**Required action:**
From the data below, repeat everything exactly except the images.

**Records for processing:**
────────────────

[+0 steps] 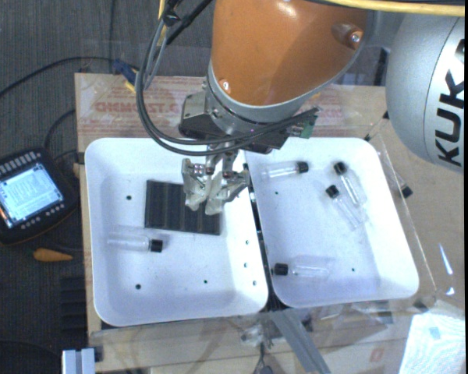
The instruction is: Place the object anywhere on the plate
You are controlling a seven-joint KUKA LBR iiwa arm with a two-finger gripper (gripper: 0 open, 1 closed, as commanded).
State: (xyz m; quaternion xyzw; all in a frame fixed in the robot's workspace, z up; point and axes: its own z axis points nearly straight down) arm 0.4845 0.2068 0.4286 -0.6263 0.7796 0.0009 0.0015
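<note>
Black plate (pixel 171 206) lies flat in left bin (pixel 109 287), far-right part; a clear vial w/ black cap (pixel 136 243) lies just near-left of it. Gripper (pixel 209 195) sits over plate's right edge, fingers close together, can't tell if holding anything. Four more capped vials (pixel 345 187) in right bin (pixel 398 271).

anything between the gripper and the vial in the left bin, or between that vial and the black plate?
Nothing visible. The gripper sits over the black plate's right part. The vial lies on bare bin floor just below the plate's lower left corner, with open floor between them. The other vials lie in the right bin.
</note>
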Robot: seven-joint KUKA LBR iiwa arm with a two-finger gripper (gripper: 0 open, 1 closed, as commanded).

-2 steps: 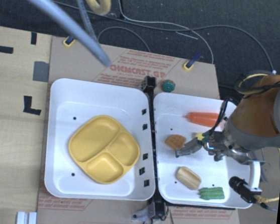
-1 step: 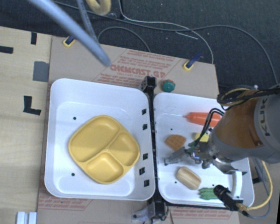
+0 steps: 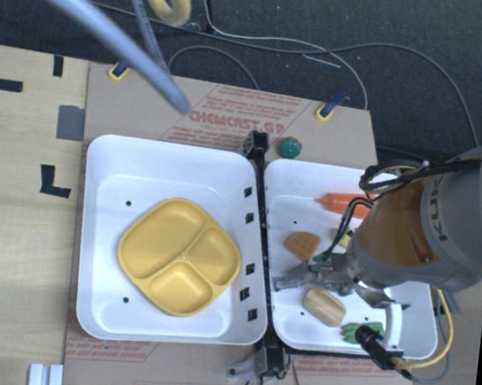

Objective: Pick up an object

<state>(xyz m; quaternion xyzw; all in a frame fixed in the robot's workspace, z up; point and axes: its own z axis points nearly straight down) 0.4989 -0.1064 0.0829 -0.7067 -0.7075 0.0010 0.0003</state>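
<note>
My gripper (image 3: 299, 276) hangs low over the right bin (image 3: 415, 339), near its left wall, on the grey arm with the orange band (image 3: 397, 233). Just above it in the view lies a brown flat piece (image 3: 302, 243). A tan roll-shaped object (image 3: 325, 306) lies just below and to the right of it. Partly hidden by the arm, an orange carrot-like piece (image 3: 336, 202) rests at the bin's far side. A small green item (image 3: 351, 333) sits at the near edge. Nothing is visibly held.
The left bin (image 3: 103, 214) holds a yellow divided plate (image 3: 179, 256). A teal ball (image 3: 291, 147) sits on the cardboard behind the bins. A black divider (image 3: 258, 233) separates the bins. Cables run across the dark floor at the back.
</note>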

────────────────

**Solved exercise:**
[+0 steps] 
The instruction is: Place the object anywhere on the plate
You are controlling a seven-joint KUKA LBR iiwa arm with a two-finger gripper (gripper: 0 open, 1 closed, as commanded).
State: (xyz m; quaternion xyzw; all in a frame fixed in the robot's workspace, z up; point and axes: its own z axis points nearly straight down) arm 0.4845 0.2068 0.4286 -0.6263 0.7796 0.0009 0.0015
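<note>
Black plate (pixel 171 206) lies flat in left bin (pixel 109 287), far-right part; a clear vial w/ black cap (pixel 136 243) lies just near-left of it. Gripper (pixel 209 195) sits over plate's right edge, fingers close together, can't tell if holding anything. Four more capped vials (pixel 345 187) in right bin (pixel 398 271).

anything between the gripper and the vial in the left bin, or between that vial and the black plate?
Nothing visible. The gripper sits over the black plate's right part. The vial lies on bare bin floor just below the plate's lower left corner, with open floor between them. The other vials lie in the right bin.
</note>
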Robot: seven-joint KUKA LBR iiwa arm with a two-finger gripper (gripper: 0 open, 1 closed, as commanded).

-2 steps: 
-1 step: 
+0 steps: 

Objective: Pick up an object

<state>(xyz m; quaternion xyzw; all in a frame fixed in the robot's workspace, z up; point and axes: its own z axis points nearly straight down) 0.4989 -0.1064 0.0829 -0.7067 -0.7075 0.0010 0.0003</state>
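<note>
My gripper (image 3: 299, 276) hangs low over the right bin (image 3: 415, 339), near its left wall, on the grey arm with the orange band (image 3: 397, 233). Just above it in the view lies a brown flat piece (image 3: 302, 243). A tan roll-shaped object (image 3: 325, 306) lies just below and to the right of it. Partly hidden by the arm, an orange carrot-like piece (image 3: 336, 202) rests at the bin's far side. A small green item (image 3: 351, 333) sits at the near edge. Nothing is visibly held.
The left bin (image 3: 103, 214) holds a yellow divided plate (image 3: 179, 256). A teal ball (image 3: 291, 147) sits on the cardboard behind the bins. A black divider (image 3: 258, 233) separates the bins. Cables run across the dark floor at the back.
</note>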

This output contains the complete answer.